DetectionFunction Adjustments Truncation AIC Density D.CV Lower.CI Upper.CI
Half-nomal None 34.2 919.1403 79.62956 0.1256098 62.12053 102.07360
Half-nomal None 20.0 764.3046 70.82577 0.1572081 51.97829 96.50740
Hazard rate None 20.0 767.2114 62.36395 0.1873007 43.20835 90.01183
Uniform Cosine 20.0 765.5030 75.04383 0.1436218 56.51495 99.64755
# Plot probability density functions
par(mfrow=c(2,2))
plot(ptdat.hn, main="Half normal, no truncation", pdf=TRUE)
plot(ptdat.hn.t20m, main="Half normal, truncation 20m", pdf=TRUE)
plot(ptdat.hr.t20m, main="Hazard rate, truncation 20m", pdf=TRUE)
plot(ptdat.uf.cos.t20m, main="Uniform with cosine, truncation 20m", pdf=TRUE)
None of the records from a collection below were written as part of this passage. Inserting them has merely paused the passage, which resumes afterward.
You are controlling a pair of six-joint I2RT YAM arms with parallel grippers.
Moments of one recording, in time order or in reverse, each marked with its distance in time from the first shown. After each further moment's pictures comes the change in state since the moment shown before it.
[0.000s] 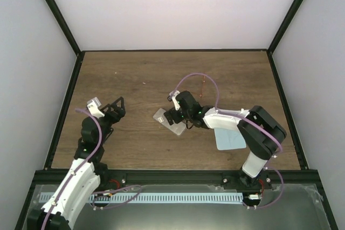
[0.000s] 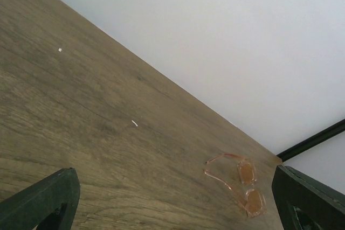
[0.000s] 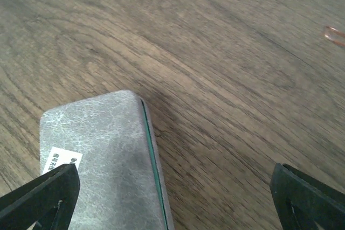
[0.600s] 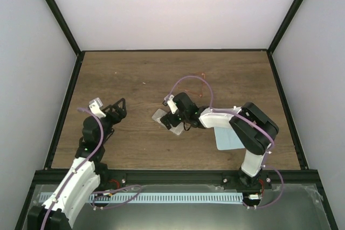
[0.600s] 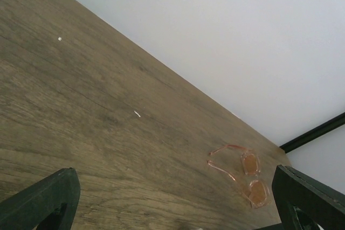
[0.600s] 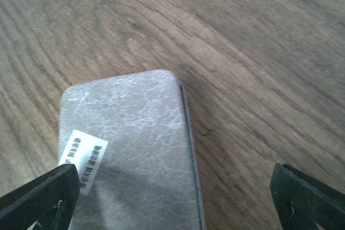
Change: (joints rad) left arm 0.000 0.034 -0.014 0.023 0.025 0.008; right arm 0.008 0.100 0.038 0.017 -0.137 -0.091
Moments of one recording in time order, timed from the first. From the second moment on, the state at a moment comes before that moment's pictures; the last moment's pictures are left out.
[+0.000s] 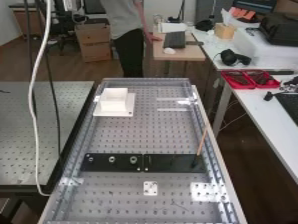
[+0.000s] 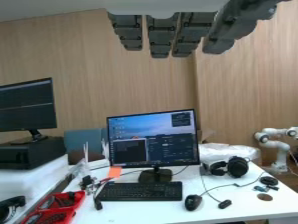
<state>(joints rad) 1.58 -1.57 -1.57 -3.13 -1.57 -0.69</state>
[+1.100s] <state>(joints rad) 1.59 -1.61 -1.66 -3.05 -1.57 -0.66</state>
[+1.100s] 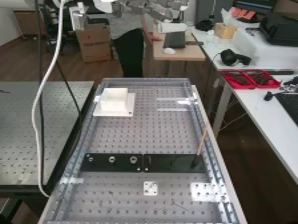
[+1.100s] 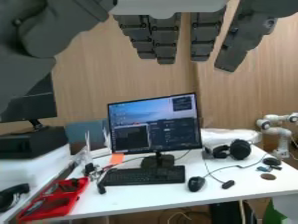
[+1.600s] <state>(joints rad) 1.59 -1.66 -1.77 -2.88 -1.55 -0.64</state>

We see a fair degree of variability between analyses - reliable analysis of point transect data is more difficult than for line transect data. We see greater loss in precision from truncating data relative to line transect sampling, but if we don’t truncate data, different models can give widely differing estimates.

Wren data (Optional)

In the code provided below, each dataset is loaded and then detection functions that we selected are fitted.

# Wren data for Method 1 (5 min counts)
load("wren1.RData")
# Wren data for Method 2 (snapshot)
load("wren2.RData")
# Method 1
wren1.uf.cos.t110 <- ds(data=wren1, key="unif", adjustment="cos", 
                        transect="point", truncation=110, convert.units=0.01)
# Method 2
wren2.hr.cos.t110 <- ds(data=wren2, key="hr", adjustment=NULL, 
                        transect="point", truncation=110, convert.units=0.01)
Winter wren density estimates from 5 minute counts and snapshot moment.
Method Density Lower.CI Upper.CI
1 1.284510 0.7894791 2.089942
2 1.023128 0.7948734 1.316927
# Plot detection functions
par(mfrow=c(1,2))
plot(wren1.uf.cos.t110, main="5 minute count")
plot(wren2.hr.cos.t110, main="Snapshot moment")

As the detection distance histograms indicate, winter wren showed evidence of observer avoidance, more than other species in the Montrave study. We show the detection function graph rather than the PDF to emphasise the evasive movement aspect of the data. If you conduct the goodness of fit test, using gof_ds(), you will find that the models still suitably fit the data.